State authority becomes legitimate when its institutions respond to the needs of all its inhabitants promptly. The Colombian state performs this function acceptably concerning one-third of its population since it controls approximately one-third of its economy. However, one-third of the economy operates informally, and the other third operates illegally. Therefore, Colombian institutions deal with the legal economy and combat the illegal economy and illegal actors. For example, institutional capacities are inadequate to address the material needs of informal workers for essential social protection.
Five years after signing the peace agreement, the Colombian state has not improved its overall institutional capacity. This is the reason why several of the territories formerly dominated by the FARC-EP has been invaded by a myriad of illegal groups and illicit economic activities. When President Ivan Duque visited the Catatumbo region on June 25, 2021, he suffered a sniper attack on his helicopter in Cúcuta City. In these territories, if the president is not safe, who is safe?
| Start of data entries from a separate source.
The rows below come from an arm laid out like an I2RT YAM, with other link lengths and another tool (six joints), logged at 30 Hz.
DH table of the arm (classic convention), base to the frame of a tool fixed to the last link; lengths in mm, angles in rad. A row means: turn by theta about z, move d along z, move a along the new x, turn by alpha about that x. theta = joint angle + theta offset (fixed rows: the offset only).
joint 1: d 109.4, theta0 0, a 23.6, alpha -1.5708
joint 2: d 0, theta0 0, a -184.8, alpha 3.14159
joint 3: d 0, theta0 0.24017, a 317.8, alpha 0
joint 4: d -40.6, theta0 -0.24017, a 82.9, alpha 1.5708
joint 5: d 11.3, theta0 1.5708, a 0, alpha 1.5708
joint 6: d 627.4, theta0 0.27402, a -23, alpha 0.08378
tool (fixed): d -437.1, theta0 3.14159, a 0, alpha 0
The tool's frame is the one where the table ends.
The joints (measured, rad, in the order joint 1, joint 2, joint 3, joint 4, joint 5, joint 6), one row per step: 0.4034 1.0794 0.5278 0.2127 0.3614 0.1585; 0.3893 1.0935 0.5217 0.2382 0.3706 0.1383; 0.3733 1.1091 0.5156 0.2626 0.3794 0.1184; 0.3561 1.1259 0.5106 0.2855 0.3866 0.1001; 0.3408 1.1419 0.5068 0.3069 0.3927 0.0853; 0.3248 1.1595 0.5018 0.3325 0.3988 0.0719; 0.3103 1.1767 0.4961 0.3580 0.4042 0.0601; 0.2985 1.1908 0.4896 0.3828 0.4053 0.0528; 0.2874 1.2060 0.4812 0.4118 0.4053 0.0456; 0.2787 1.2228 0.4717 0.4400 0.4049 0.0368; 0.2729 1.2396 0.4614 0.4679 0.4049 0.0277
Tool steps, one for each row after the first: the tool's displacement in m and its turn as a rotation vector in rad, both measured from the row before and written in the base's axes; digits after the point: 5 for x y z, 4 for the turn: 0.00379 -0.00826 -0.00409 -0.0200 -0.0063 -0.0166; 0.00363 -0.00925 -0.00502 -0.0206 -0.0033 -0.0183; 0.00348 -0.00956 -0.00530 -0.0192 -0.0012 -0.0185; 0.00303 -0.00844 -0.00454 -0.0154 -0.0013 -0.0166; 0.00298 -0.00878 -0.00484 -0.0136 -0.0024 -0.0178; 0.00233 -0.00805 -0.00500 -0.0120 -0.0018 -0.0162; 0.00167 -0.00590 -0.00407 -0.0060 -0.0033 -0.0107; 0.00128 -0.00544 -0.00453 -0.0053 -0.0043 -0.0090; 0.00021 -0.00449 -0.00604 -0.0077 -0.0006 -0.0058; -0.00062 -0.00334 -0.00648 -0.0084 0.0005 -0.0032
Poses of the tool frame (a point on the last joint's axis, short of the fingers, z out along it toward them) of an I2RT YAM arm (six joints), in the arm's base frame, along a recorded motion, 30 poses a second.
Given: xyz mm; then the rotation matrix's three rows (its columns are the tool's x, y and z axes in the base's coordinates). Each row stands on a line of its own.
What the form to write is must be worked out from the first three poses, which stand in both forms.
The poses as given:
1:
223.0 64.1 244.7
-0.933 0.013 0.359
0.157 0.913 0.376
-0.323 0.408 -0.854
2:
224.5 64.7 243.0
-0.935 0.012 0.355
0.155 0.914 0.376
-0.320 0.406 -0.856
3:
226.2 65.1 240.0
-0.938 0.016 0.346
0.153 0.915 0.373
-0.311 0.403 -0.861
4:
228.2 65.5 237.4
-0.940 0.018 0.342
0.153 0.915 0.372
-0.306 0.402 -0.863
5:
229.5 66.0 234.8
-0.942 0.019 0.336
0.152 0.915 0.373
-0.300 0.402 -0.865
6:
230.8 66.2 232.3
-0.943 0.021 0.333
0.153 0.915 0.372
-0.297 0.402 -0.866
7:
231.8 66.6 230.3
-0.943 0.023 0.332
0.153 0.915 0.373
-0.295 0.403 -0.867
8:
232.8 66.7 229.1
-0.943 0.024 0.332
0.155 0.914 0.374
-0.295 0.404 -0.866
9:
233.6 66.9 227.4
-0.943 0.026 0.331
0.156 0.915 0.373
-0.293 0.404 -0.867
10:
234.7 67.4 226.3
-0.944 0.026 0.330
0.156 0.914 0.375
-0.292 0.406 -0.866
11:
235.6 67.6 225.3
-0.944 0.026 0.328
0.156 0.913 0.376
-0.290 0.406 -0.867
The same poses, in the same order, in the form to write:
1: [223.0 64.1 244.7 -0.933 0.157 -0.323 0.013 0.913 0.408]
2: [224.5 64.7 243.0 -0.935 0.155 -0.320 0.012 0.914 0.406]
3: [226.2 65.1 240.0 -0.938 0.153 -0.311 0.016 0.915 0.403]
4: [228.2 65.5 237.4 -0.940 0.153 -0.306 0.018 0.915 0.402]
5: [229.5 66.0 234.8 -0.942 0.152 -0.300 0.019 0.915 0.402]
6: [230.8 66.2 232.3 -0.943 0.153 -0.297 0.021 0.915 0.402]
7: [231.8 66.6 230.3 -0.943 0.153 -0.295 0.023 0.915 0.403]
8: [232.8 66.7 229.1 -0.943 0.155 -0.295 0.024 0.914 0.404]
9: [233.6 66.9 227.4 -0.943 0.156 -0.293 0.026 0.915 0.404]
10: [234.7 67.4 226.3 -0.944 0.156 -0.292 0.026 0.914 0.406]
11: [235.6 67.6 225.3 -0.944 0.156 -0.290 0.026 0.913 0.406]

Evidence of its initial success comes from the disarmament of the world’s oldest and largest guerrilla group in 2017, thanks to the intervention and monitoring of the UN Security Council delegation. However, this initial success ran into problems when the time came to implement other parts of the comprehensive peace agreement. Full implementation places the greatest responsibility on the institutions of the Colombian state since the agreement assumes that the FARC-EP will abandon the exercise of authority and be integrated into constitutionally based institutions. The submission of the former guerrillas to the Colombian constitutional regime is theoretically the correct solution, enabling a subversive group to relinquish its arms, transform itself into a legal, political party and participate in electoral democracy. However, the main challenge lies in its implementation since the institutional capability of the Colombian state remains weak and almost non-existent in the territories most affected by the armed conflict.
In conclusion, beyond the immediate challenges facing the Truth Commission and the SJP, the Colombian state will need to replace the former FARC-EP as the legitimate authority in the territories impacted by the armed conflict by providing security and other public goods and services in the whole country. That seems like a far-off dream given renewed social conflict and state repression against the opposition, including proposed new legislation that would criminalize protests.